The ranking of the results is thereby represented in the order of the matches inside the matches object. Hence, to show the correct answer to the user, we can simply print the first match from inside the docs, which are stored in the search_results.

  1. # Print the answer text to our question
  2. print(search_results[0].docs[0].matches.texts[0])

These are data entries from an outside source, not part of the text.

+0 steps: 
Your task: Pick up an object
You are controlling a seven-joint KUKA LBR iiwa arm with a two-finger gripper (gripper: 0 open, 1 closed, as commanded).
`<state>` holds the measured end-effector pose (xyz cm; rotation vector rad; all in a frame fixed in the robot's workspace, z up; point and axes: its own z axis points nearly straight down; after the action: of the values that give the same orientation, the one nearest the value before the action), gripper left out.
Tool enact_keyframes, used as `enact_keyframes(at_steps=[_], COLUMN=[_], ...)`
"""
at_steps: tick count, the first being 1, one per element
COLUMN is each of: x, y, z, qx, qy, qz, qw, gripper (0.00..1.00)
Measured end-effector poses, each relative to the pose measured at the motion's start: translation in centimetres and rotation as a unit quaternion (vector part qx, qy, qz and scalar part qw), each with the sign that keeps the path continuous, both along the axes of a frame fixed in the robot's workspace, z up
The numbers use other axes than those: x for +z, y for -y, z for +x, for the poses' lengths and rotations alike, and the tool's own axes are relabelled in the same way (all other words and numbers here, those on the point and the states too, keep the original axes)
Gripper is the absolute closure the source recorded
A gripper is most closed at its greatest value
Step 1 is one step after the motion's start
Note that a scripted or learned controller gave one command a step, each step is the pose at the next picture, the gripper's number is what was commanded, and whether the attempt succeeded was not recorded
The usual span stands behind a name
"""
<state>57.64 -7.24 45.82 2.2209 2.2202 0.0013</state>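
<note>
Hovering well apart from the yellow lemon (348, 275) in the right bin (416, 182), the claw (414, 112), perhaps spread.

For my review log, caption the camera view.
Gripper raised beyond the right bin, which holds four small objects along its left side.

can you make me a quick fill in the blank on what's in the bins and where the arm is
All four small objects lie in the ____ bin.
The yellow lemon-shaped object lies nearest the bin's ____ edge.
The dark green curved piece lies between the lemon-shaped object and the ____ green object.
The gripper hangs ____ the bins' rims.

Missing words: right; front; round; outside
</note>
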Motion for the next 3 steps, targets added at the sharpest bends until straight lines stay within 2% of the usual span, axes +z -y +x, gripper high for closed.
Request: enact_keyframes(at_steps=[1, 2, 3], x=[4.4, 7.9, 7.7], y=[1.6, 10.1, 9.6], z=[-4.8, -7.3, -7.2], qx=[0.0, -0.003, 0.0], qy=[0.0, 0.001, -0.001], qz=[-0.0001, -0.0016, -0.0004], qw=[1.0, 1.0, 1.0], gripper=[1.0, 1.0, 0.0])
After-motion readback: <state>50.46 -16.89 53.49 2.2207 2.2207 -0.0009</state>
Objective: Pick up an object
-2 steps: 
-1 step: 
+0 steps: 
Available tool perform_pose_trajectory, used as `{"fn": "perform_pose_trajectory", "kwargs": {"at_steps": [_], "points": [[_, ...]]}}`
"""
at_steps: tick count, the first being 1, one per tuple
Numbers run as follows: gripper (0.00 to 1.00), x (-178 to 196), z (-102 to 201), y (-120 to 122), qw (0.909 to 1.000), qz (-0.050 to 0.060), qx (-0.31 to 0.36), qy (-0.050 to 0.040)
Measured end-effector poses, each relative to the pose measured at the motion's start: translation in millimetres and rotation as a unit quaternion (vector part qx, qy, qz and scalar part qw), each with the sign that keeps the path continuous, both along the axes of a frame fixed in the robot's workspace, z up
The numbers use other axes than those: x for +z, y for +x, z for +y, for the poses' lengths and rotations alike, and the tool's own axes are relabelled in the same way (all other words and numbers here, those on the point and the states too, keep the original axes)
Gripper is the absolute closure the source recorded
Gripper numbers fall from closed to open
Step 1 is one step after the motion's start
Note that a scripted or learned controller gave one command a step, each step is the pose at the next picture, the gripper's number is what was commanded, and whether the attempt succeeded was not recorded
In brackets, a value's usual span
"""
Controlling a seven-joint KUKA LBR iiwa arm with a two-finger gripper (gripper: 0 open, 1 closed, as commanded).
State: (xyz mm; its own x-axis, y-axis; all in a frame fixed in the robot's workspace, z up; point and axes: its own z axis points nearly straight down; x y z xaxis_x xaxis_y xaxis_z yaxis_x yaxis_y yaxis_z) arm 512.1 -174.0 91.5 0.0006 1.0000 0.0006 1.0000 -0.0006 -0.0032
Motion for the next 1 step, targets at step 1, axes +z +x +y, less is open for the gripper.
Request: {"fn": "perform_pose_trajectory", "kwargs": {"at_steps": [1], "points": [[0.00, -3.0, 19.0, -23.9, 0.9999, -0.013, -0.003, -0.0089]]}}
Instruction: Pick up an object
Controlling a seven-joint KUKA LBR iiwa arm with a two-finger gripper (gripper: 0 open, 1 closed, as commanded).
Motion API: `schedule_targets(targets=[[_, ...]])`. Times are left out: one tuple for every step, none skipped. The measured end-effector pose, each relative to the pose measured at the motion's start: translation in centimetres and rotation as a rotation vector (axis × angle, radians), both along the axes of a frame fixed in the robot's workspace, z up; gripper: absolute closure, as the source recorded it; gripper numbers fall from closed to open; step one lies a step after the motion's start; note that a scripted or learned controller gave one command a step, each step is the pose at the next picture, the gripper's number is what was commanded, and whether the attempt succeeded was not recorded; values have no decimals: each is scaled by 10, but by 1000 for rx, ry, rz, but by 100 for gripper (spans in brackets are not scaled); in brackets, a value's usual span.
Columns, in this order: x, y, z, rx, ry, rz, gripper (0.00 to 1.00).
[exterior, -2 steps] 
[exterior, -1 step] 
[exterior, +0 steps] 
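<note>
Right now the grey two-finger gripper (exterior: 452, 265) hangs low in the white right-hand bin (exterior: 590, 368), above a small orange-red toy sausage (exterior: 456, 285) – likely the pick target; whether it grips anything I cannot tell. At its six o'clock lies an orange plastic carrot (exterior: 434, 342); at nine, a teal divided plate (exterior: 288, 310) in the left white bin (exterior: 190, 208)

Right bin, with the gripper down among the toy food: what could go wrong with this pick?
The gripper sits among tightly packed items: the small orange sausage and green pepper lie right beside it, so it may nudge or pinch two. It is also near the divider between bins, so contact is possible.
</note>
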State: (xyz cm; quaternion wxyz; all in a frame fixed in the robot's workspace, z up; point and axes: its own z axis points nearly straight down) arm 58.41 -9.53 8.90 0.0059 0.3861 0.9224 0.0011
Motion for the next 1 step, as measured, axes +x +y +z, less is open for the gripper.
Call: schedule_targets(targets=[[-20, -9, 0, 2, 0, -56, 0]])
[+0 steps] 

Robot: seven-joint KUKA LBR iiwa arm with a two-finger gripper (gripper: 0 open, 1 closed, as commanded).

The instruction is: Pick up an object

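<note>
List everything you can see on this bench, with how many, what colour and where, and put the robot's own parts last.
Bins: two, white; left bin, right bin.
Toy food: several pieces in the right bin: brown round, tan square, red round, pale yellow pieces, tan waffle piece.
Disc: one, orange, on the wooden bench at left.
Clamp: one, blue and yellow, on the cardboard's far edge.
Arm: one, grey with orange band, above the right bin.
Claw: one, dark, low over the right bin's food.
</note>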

We have now seen how to implement a question-answering bot using Jina without the need for a large dataset of matching questions and answers. In practice, we would need to experiment with several parameters, such as the initial extraction of answers from the original text. In this tutorial, we made the assumption that every sentence will be one potential answer. However, in reality, it is likely that some user queries will require multiple sentences or complete paragraphs to answer.